WORK TO COMPLETE – All entries should be copied exactly; the pictures stay out.

DATA UNDER STUDY section start

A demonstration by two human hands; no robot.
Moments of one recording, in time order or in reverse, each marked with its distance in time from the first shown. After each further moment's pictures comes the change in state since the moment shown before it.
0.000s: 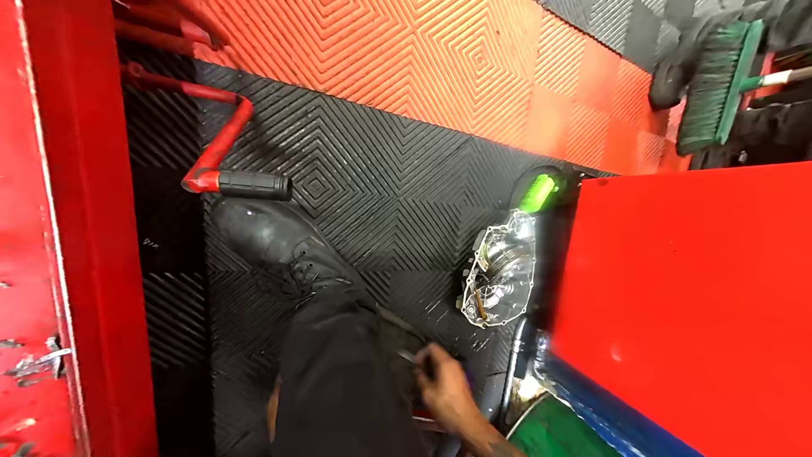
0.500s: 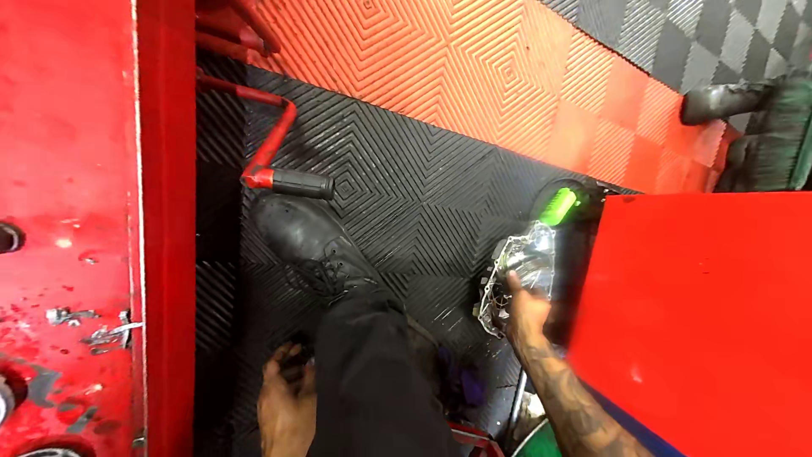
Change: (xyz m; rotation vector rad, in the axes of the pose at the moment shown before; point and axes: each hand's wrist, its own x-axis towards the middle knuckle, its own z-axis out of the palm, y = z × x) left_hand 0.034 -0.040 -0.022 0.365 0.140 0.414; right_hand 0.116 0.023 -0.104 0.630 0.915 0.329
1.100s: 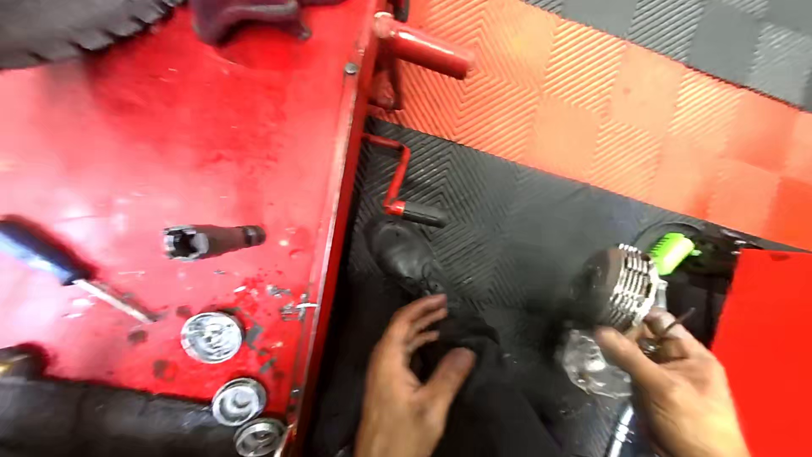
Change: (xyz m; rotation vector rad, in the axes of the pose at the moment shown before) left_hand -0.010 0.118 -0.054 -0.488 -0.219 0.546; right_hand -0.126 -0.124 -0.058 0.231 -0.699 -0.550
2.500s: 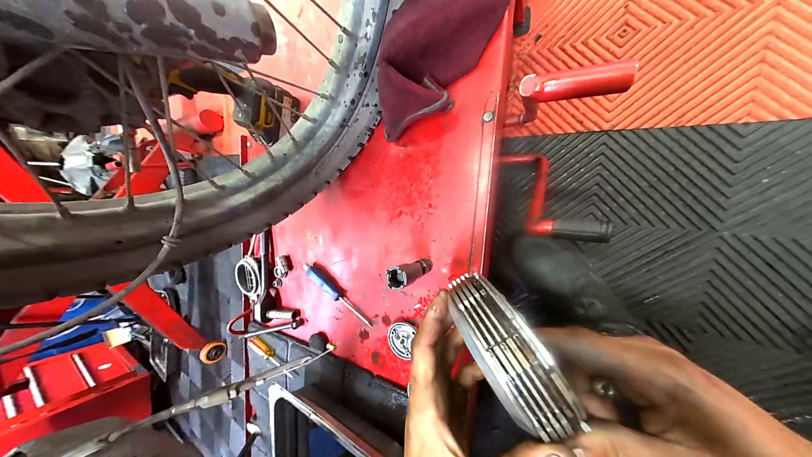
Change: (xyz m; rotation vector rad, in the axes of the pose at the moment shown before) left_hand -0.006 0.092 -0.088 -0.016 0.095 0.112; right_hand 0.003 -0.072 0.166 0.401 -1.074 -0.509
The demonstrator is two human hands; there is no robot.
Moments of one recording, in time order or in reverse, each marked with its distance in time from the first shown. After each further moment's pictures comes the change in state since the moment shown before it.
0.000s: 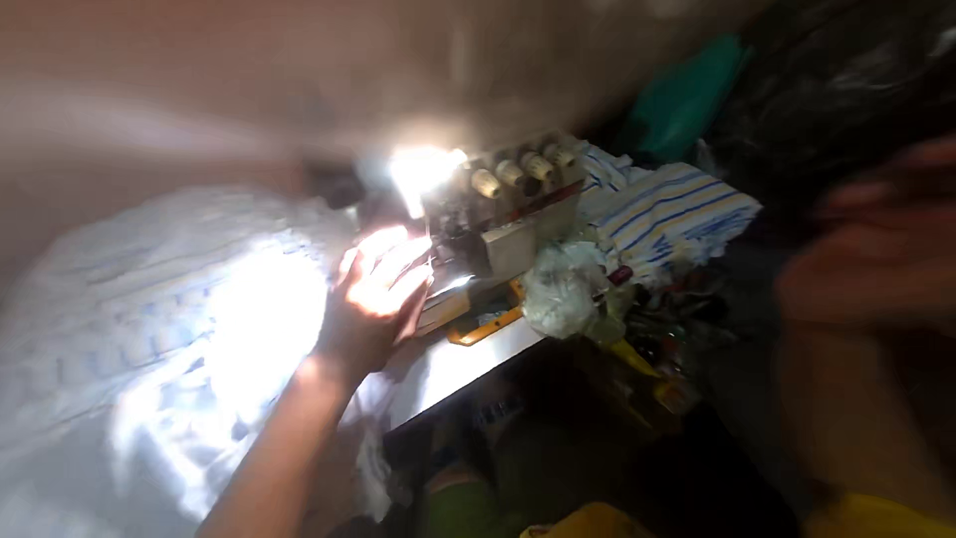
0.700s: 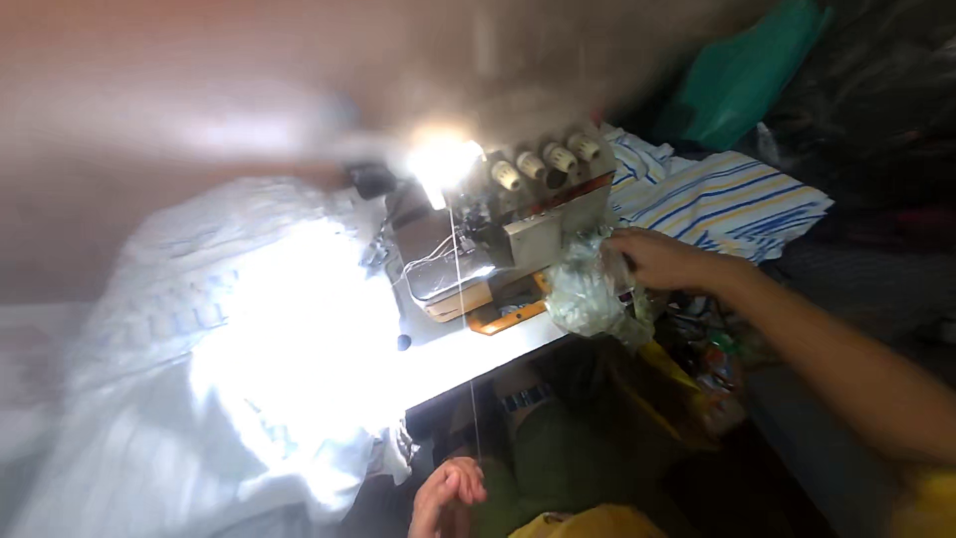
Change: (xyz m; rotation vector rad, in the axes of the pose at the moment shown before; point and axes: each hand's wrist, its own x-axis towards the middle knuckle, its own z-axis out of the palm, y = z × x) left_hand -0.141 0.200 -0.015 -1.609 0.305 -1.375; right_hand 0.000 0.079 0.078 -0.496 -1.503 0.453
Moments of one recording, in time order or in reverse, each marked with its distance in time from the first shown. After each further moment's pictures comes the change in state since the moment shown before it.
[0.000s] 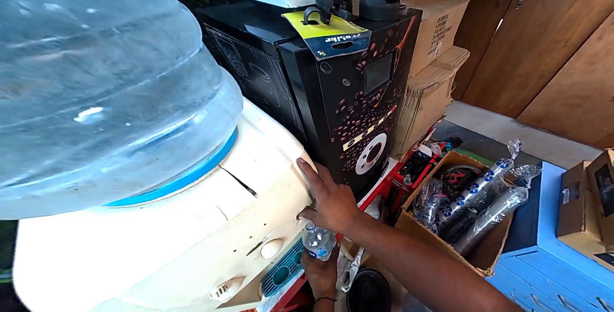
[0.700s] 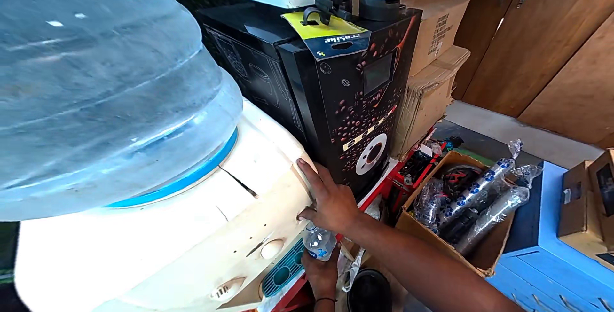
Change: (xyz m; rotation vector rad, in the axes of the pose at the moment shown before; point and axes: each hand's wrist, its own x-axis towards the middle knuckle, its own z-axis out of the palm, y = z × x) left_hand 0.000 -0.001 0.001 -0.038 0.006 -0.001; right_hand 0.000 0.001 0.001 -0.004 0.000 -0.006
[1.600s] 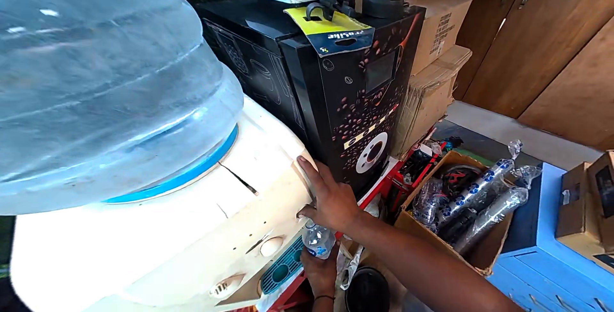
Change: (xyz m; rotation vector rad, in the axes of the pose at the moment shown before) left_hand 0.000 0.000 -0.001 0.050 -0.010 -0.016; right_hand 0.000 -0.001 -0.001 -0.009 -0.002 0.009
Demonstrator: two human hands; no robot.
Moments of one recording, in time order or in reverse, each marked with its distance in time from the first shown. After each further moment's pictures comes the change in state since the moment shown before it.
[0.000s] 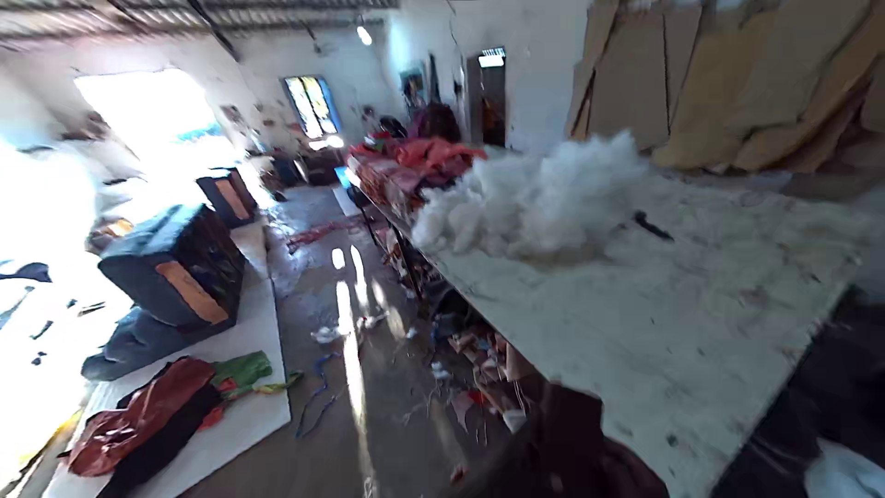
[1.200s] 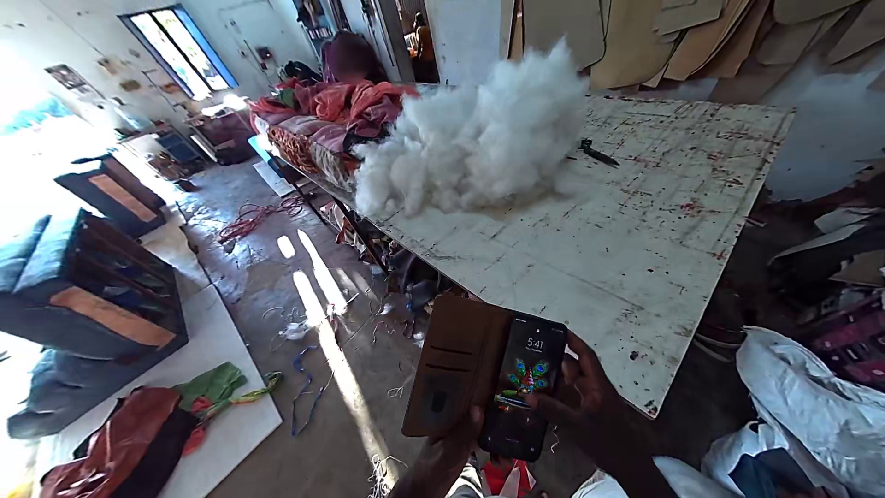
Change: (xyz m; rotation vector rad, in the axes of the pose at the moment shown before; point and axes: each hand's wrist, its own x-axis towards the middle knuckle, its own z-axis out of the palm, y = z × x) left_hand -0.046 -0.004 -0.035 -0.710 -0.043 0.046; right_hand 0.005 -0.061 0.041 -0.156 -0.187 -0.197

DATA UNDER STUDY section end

SOLUTION TO THIS TASK –
A demonstration by two human hands; no robot.
Moments of one recording, in time order or in reverse, each marked with its distance in time from the first shown. After each further moment's pictures comes the change in state since the moment shown before it.
0.000s: 
0.500s: 
Change: (xyz m; rotation vector rad, in the axes of the pose at the moment shown before; point and axes: each hand's wrist, its own x-axis towards the middle knuckle, its own z-axis out of the palm, y = z × x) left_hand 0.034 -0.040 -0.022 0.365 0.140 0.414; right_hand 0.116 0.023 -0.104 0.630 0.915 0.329
1.100s: 
Change: (xyz m; rotation vector rad, in the axes of the pose at the moment shown before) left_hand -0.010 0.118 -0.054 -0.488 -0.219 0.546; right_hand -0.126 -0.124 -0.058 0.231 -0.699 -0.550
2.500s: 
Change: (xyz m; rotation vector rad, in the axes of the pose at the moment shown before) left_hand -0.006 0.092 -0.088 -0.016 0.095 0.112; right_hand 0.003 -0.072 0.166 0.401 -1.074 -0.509
The demonstrator is two human hands; there is no robot.
Moments of one recording, in time order or in reverse, each marked with its distance in time from the first shown. After each further moment's pictures comes the change in state since the moment shown before it.
0.000s: 
0.700s: 
Change: (xyz m; rotation vector rad, in the axes of the pose at the moment shown before; point and axes: each hand's wrist, its own x-axis towards the middle knuckle, its own z-axis out of the palm, y = z × x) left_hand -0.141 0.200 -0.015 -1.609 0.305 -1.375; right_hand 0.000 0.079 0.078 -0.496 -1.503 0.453
Moments of one recording, in time order or in reverse, each marked with its distance in time from the first shown. After each further moment's pictures comes the change in state since the moment shown before it.
[0.000s] 
[0.700s] 
Change: (xyz m; rotation vector rad, in the axes of the pose at the moment shown before; point and axes: each hand's wrist, its own x-axis towards the middle knuckle, its own z-axis out of the palm, y = z × x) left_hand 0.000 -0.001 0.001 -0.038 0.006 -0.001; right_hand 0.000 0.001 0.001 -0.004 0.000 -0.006
[1.600s] 
Change: (xyz m; rotation vector rad, in the axes of the pose at the moment shown before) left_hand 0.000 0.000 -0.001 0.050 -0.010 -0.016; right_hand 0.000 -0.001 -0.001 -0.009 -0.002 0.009
Demonstrator: two human hands; no robot.
Moments of one recording, in time order or in reverse, each marked with its distance in time from the first shown. After each further moment's pictures comes the change in state since the moment shown before it.
[0.000s] 
[1.200s] 
Change: (xyz m; rotation vector rad, in the axes of the pose at the moment shown before; point and axes: each hand's wrist, its own x-axis towards the middle knuckle, its own z-axis out of the palm, y = z × x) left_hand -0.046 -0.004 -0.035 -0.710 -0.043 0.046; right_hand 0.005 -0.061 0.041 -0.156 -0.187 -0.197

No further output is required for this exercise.